PhysProver: Advancing Automatic Theorem Proving for Physics

The combination of verifiable languages and LLMs has significantly influenced both the mathematical and computer science communities because it provides a rigorous foundation for theorem proving. Recent advancements in the field provide foundation models and sophisticated agentic systems pushing the boundaries of formal mathematical reasoning to approach the natural language capability of LLMs. However, little attention has been given to the formal physics reasoning, which also heavily relies on similar problem-solving and theorem-proving frameworks. To solve this problem, this paper presents, to the best of our knowledge, the first approach to enhance formal theorem proving in the physics domain. We compose a dedicated dataset PhysLeanData for the task. It is composed of theorems sampled from PhysLean and data generated by a conjecture-based formal data generation pipeline. In the training pipeline, we leverage DeepSeek-Prover-V2-7B, a strong open-source mathematical theorem prover, and apply Reinforcement Learning with Verifiable Rewards (RLVR) to train our model PhysProver. Comprehensive experiments demonstrate that, using only $\sim$5K training samples, PhysProver achieves an overall 2.4\% improvement in multiple sub-domains. Furthermore, after formal physics training, we observe 1.3\% gains on the MiniF2F-Test benchmark, which indicates non-trivial generalization beyond physics domains and enhancement for formal math capability as well. The results highlight the effectiveness and efficiency of our approach, which provides a paradigm for extending formal provers outside mathematical domains. To foster further research, we will release both our dataset and model to the community.

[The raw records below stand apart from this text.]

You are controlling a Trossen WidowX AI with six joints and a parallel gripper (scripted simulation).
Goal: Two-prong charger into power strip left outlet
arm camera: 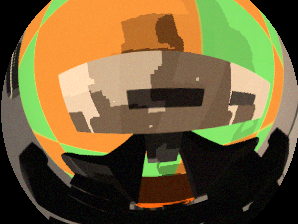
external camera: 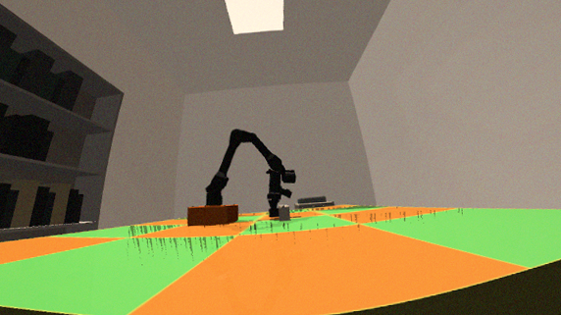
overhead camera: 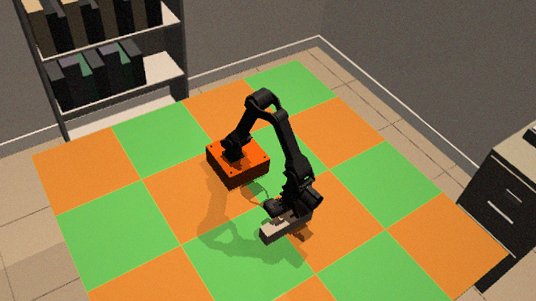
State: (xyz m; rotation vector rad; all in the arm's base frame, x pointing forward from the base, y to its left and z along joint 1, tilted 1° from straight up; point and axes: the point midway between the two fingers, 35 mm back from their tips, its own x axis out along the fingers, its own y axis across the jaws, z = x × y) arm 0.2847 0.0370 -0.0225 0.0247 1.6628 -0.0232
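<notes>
The dark charger lies 20 mm ahead of my gripper tip and 10 mm above it.
</notes>
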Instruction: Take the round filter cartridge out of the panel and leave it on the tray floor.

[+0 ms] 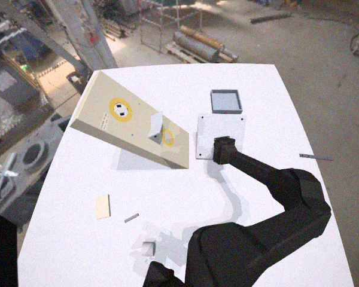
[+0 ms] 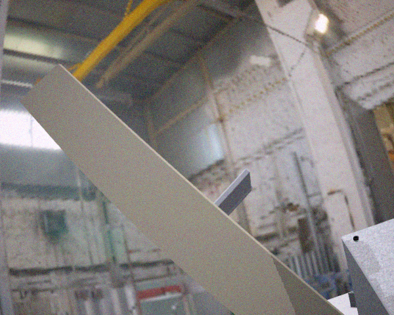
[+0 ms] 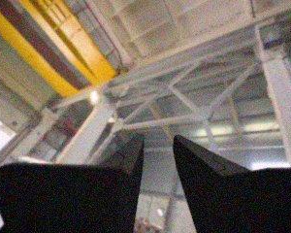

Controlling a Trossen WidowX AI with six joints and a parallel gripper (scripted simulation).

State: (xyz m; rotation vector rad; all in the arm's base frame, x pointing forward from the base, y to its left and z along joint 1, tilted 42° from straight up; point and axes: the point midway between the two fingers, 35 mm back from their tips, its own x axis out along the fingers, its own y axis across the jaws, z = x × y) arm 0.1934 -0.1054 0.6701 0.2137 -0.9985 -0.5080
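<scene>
Right now my gripper tip is 400 mm to the left of the round white filter cartridge, 350 mm above it and 60 mm short of it. The rest, counted from my gripper tip: beige card 620 mm below, 230 mm ahead, 150 mm to the right; then grey tray 640 mm to the right, 620 mm below, 380 mm behind; then grey bracket 440 mm below, 390 mm to the right, 40 mm behind.
</scene>
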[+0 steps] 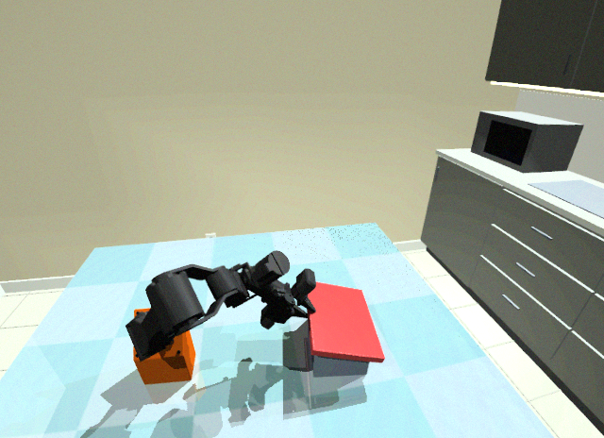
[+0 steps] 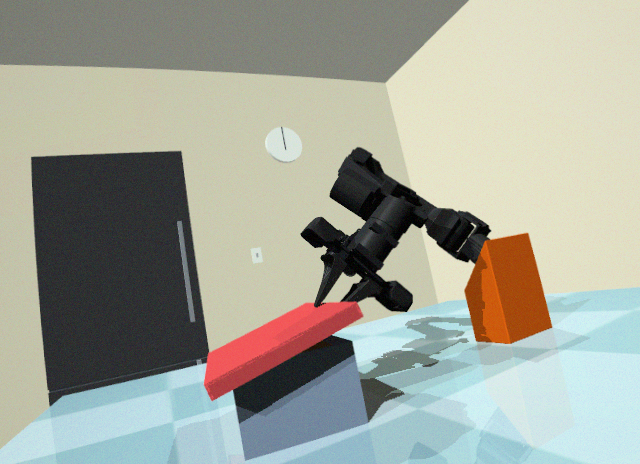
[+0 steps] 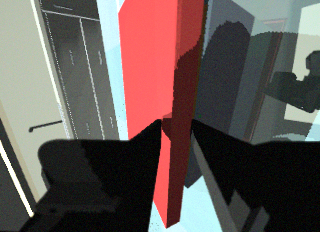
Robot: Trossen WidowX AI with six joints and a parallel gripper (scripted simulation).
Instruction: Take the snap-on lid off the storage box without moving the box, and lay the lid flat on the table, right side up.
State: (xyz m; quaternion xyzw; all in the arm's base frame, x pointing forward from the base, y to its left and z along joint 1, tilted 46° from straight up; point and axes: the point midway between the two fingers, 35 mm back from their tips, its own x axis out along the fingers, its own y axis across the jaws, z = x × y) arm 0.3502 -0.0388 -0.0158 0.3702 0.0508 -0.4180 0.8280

翻译：可验证语言与大型语言模型（LLM）的结合显著影响了数学和计算机科学领域，因为它为定理证明提供了严谨的基础。该领域的最新进展提供了基础模型和复杂的智能体系统，将形式化数学推理的边界推向接近LLM的自然语言处理能力。然而，形式化物理推理尚未得到充分关注，而该领域同样严重依赖于类似的问题解决和定理证明框架。为解决这一问题，本文提出了据我们所知首个增强物理学领域形式化定理证明的方法。我们为此任务构建了专用数据集PhysLeanData，该数据集由从PhysLean采样的定理以及基于猜想的形式化数据生成流程生成的数据组成。在训练流程中，我们利用强大的开源数学定理证明器DeepSeek-Prover-V2-7B，并应用带可验证奖励的强化学习（RLVR）训练我们的模型PhysProver。综合实验表明，仅使用约5K训练样本，PhysProver在多个子领域实现了整体2.4%的性能提升。此外，经过形式化物理训练后，我们在MiniF2F-Test基准测试中观察到1.3%的性能增益，这表明模型不仅实现了跨物理学领域的非平凡泛化，同时增强了形式化数学能力。这些结果凸显了我们方法的有效性和高效性，为将形式化证明器扩展至数学领域之外提供了范式。为促进进一步研究，我们将向社区公开数据集和模型。